The findings of this study are subject to the limitations of its design. The study evaluated healthy volunteers. The effects of acute illness caused by infection and the influence of comorbidities, such as diabetes, on the pharmacokinetics of tedizolid could not be determined. This study did not include elderly adults, and most of the subjects were female. Given that female subjects are shorter than males, on average, the weight of morbidly obese subjects was predominantly below 130 kg (to meet BMI criteria), which limits definitive extrapolations above this value. The pharmacokinetics of a single intravenous dose of tedizolid was studied, so the potential for pharmacokinetic differences in the oral bioavailability of tedizolid was not determined. Previous studies demonstrated limited systemic accumulation of tedizolid, suggesting similar concentration-time profiles for single and multiple doses. Given a convergence in the concentration-time profile at 24 h (Fig. 1) for both groups, the failure to study multiple doses is likely to be a minor limitation. Finally, additional samples should have been collected between the end of infusion and 2 h in order to characterize the pharmacokinetics of the parent compound (tedizolid phosphate).

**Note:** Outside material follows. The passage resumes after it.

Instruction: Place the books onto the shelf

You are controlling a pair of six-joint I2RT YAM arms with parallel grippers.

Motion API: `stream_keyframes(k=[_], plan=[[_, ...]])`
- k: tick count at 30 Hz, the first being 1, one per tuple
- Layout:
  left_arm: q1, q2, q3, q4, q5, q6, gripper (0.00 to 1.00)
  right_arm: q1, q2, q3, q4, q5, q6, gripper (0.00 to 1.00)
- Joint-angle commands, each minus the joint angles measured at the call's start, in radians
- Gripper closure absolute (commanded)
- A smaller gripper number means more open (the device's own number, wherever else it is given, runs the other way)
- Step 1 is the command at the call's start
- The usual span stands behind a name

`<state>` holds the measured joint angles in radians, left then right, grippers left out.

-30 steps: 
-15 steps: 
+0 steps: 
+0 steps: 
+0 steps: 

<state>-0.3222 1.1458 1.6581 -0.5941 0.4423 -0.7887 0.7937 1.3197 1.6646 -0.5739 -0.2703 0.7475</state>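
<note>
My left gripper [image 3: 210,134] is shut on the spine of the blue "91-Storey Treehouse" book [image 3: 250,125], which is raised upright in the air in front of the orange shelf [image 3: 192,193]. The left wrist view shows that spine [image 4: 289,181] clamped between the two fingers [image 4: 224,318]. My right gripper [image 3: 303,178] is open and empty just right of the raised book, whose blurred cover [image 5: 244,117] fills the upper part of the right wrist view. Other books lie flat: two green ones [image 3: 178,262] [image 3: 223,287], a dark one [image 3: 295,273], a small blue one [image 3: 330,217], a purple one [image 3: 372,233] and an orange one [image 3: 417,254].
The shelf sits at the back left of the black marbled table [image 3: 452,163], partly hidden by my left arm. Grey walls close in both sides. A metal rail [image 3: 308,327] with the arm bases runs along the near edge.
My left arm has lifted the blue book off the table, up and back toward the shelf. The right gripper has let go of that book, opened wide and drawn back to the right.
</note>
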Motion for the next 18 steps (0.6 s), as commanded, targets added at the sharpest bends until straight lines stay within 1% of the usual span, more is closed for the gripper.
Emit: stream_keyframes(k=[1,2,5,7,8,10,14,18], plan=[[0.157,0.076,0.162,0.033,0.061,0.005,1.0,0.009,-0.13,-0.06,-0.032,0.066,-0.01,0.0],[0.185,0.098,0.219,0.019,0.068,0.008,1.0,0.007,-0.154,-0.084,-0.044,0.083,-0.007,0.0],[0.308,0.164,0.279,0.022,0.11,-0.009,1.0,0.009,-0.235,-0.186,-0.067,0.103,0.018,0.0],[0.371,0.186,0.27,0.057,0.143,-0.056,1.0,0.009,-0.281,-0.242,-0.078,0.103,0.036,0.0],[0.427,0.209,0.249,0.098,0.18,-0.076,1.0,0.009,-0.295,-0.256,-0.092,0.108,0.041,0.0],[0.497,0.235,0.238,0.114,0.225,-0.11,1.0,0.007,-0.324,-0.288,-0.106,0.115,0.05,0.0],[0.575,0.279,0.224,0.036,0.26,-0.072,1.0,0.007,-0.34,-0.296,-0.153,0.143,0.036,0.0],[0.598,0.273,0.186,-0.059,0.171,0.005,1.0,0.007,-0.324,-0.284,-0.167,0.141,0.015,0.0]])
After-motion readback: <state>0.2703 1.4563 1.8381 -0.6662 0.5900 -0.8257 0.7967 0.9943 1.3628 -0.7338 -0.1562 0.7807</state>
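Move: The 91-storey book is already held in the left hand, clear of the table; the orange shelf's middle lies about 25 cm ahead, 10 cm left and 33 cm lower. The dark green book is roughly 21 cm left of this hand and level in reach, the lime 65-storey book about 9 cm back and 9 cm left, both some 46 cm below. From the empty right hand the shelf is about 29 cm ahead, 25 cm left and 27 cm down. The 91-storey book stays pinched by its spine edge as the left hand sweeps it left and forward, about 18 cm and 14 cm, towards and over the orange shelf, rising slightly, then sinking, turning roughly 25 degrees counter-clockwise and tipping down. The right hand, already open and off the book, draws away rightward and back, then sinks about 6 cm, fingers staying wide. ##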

Despite the aforementioned limitations, important conclusions can be drawn from this work. No significant differences in the plasma exposures (Cmax, AUC0–last, AUC0–∞, and Clast) of tedizolid were observed among morbidly obese adults compared to age-, sex-, and ideal body weight-matched nonobese adults receiving a single 200-mg dose of intravenous tedizolid phosphate. Tedizolid CL and Vz correlated with body size, but the absolute differences in these parameters in comparing morbidly obese and nonobese subjects were small. Specifically, this analysis suggests that less than 30% of the interindividual variability in tedizolid CL is explained by body size. The results of previous analyses documenting a potentially lower response rate in obese diabetic patients are not likely a result of altered systemic exposure. This study confirms the findings of POP-PK analyses indicating that a tedizolid dose adjustment is not necessary for morbidly obese adults.

ACKNOWLEDGMENT

This study was funded through an independent investigator-initiated research grant (IIR-000541) from Cubist (now Merck, Inc.).